The brain, of course, is unique among the organs of the body both in its susceptibility to outside stimuli, and the variety of things that can go wrong with it. By contrast, a heart can fail in only so many ways. Conceptually, the job of the cardiologist is straightforward: he needs to restore a damaged heart to its normal rhythm. But epilepsy is the opposite. A normal brain is governed by chaos; neurons fire unpredictably, following laws no computer, let alone neurologist, could hope to understand, even if they can recognize it on an EEG. It is what we call consciousness, perhaps the most mathematically complex phenomenon in the universe. The definition of a seizure is the absence of chaos, supplanted by a simple rhythmic pattern that carries almost no information. It may arise locally (a "partial" seizure), perhaps at the site of an old injury, a tumor or a structural malformation. A network of neurons begin firing in unison, enlisting their fellows in a synchronous wave that ripples across the brain. Or it may begin everywhere at once ("generalized" epilepsy), with an imbalance of ions across the cell membrane, usually the result of an inherited mutation. At a chemical signal, whose origin is still a mystery, billions of neurons drop the mundane business of running the body and join in a primitive drumbeat, drowning out the murmur of consciousness. And so in contrast to the cardiologist, the epilepsy doctor must attempt to restore not order, but chaos.

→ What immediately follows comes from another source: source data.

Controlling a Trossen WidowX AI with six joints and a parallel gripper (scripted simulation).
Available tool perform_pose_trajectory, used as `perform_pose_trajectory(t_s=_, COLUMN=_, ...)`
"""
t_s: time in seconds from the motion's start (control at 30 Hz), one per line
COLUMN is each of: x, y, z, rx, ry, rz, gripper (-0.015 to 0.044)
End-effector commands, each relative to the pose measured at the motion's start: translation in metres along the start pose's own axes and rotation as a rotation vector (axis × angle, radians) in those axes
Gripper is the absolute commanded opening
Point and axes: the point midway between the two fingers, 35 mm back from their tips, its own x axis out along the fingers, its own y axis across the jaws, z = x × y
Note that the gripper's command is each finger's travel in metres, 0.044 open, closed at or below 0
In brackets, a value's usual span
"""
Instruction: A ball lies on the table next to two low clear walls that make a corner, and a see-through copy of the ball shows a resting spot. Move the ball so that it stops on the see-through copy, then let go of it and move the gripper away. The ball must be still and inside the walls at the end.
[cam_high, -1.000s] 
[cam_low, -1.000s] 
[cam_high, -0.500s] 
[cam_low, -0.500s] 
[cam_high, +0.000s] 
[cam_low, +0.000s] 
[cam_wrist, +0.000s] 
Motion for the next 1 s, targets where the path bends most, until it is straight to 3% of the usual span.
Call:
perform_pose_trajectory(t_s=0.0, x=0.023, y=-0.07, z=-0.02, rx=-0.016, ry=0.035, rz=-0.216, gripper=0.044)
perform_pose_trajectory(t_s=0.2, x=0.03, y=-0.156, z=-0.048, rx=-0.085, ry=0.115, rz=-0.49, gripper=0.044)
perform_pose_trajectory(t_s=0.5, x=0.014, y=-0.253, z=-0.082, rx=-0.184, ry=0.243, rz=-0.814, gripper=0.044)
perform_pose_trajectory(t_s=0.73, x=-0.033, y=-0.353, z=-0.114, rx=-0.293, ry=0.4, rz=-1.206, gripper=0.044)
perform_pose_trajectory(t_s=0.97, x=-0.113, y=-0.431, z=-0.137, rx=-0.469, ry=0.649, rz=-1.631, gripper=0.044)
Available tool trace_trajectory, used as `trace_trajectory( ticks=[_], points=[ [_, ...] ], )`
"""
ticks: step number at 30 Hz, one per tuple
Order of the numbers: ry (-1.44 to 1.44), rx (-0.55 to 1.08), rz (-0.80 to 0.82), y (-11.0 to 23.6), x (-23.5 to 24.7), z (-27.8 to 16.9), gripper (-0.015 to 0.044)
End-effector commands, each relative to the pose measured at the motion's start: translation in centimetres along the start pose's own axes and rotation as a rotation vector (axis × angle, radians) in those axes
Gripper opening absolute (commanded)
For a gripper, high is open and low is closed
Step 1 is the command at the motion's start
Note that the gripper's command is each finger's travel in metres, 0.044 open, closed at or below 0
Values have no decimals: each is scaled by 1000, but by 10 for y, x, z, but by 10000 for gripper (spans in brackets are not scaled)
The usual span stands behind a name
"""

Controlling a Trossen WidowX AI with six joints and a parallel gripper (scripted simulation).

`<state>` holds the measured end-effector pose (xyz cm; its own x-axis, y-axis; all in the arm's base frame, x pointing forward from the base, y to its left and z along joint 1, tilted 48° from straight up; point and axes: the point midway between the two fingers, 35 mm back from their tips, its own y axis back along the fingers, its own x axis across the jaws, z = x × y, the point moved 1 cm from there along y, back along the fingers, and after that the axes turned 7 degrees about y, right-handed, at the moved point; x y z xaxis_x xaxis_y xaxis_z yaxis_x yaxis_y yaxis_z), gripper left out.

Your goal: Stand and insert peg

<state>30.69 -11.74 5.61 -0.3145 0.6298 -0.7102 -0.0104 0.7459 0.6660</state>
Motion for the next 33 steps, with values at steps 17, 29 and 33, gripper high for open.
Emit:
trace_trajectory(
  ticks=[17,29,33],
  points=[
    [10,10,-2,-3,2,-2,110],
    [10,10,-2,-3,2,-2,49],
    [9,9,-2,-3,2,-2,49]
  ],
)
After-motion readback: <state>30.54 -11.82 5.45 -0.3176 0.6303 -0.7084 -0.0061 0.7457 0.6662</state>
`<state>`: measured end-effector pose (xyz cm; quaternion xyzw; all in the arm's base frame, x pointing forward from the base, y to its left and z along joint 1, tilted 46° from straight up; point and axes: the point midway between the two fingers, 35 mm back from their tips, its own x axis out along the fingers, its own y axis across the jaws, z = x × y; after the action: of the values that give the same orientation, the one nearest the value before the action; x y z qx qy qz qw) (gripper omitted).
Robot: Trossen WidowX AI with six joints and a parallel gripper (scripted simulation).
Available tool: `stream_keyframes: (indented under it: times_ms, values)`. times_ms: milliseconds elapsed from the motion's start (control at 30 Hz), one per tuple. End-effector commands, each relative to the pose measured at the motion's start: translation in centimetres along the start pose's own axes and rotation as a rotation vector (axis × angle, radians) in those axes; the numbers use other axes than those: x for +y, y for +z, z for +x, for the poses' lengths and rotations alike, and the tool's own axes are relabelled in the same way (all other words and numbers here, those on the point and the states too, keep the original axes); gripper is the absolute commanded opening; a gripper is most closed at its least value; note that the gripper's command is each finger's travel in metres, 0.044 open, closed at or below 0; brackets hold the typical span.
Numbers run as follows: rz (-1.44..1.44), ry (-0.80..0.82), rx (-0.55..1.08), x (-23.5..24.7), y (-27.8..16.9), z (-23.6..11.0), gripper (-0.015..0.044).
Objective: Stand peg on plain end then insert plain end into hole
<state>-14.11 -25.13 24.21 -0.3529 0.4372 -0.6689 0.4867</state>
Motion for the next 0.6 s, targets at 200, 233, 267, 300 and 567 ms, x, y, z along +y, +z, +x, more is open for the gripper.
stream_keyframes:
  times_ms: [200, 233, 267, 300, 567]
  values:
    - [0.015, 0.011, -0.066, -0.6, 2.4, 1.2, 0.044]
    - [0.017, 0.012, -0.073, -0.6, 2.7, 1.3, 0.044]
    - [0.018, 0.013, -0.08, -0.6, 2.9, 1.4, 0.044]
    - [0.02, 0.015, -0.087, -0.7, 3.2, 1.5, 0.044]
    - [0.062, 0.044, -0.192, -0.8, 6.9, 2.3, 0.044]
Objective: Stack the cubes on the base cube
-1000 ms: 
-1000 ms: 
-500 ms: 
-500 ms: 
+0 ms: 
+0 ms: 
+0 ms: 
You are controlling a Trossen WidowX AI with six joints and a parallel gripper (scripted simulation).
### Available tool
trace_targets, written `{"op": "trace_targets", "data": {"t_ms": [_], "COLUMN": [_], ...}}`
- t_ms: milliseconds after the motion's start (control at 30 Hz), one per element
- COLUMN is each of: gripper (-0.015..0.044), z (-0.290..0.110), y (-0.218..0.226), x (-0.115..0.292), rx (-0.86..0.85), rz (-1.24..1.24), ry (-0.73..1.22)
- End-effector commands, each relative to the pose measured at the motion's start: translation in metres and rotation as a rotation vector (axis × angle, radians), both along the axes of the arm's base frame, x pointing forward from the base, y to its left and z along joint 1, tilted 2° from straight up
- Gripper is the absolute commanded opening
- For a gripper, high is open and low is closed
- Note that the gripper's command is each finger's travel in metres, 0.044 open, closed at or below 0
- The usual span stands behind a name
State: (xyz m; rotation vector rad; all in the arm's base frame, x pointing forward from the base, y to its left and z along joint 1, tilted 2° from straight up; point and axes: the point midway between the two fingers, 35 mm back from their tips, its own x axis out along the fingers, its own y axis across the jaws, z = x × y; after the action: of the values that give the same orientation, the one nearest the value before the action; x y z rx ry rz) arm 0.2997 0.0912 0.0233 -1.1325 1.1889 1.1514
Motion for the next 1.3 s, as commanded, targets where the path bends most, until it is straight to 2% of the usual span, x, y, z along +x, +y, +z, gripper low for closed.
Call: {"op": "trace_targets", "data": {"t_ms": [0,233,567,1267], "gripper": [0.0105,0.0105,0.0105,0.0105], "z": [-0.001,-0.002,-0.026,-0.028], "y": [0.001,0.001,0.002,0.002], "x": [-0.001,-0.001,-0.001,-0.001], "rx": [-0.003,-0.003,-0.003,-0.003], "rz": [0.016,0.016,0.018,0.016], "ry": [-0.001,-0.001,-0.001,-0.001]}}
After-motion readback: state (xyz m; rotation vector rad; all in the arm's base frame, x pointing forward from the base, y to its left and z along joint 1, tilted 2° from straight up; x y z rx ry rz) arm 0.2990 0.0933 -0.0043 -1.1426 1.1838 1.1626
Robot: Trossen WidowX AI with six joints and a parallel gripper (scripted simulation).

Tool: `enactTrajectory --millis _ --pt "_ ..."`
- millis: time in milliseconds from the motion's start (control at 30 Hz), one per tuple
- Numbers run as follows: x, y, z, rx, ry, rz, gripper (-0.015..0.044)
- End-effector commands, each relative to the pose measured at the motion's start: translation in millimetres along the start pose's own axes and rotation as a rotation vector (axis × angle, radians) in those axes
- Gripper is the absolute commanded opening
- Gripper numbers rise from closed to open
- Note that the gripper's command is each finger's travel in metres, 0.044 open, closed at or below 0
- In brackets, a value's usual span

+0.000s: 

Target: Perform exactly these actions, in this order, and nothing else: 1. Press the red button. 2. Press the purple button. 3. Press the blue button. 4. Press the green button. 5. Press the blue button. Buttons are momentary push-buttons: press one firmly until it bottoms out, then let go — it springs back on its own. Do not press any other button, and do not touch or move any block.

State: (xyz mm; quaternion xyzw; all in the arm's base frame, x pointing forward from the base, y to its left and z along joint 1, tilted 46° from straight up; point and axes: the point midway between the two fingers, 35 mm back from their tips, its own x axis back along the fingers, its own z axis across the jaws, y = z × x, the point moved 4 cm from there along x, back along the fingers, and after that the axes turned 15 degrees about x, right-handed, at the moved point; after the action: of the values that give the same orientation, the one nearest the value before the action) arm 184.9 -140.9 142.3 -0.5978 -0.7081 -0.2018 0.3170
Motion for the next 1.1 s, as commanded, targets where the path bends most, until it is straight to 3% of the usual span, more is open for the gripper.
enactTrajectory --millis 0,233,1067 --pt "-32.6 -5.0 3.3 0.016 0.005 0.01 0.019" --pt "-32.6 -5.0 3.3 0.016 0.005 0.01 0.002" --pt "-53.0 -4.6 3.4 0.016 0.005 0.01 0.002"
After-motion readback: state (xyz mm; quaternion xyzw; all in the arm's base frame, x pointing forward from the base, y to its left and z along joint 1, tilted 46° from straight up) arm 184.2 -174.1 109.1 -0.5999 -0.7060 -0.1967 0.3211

Seizures can be fatal, especially the rare status epilepticus, a continuous convulsion lasting longer than 10 minutes. One of Devinsky's patients is a teenage boy who showed up at the hospital in December with status epilepticus of unknown origin, although Devinsky suspects a brain lesion from an undiagnosed infection. The only way to stop his convulsions was to induce a coma, and he has been in one ever since. Devinsky keeps looking for the right combination of drugs to save his life. Occasionally people with epilepsy will go to bed at night, apparently healthy, and die in their sleep; the autopsy may be inconclusive and the death is chalked up to SUDEP—Sudden Unexplained Death in Epilepsy. Among patients with refractory seizures—ones that can't be controlled with medication—the risk factor for SUDEP is a little less than 1 percent a year—small, but not negligible. Some of these patients may be candidates for surgery. But in general Devinsky spends more time thinking about the quality of a patient's life than the length of it. "Imagine you come to see me after a single seizure, just one," he says. "I examine you and do an EEG, an MRI and everything looks good, so I say, you're in luck, there's only a 20 percent chance you'll have another one." That is roughly the same risk a middle-aged man or woman runs of having a second heart attack within five years of the first. "But that could affect your life tremendously. Say you're a truckdriver, or a surgeon. Or if you're a commercial pilot—well, that's done." The biggest quality-of-life issue for most people with seizure disorders is driving; every state restricts, to varying degrees, the licenses of people who have had seizures. Most require them to be seizure-free for a certain number of months or years before restoring driving privileges—but only six require doctors to report seizures, so presumably a lot of people are getting away with it. "You say, 20 percent, that's terrible, I want you to tell me I won't have another one. And I can't. And then if you have two, your chance of a third goes up to 70 or 80 percent."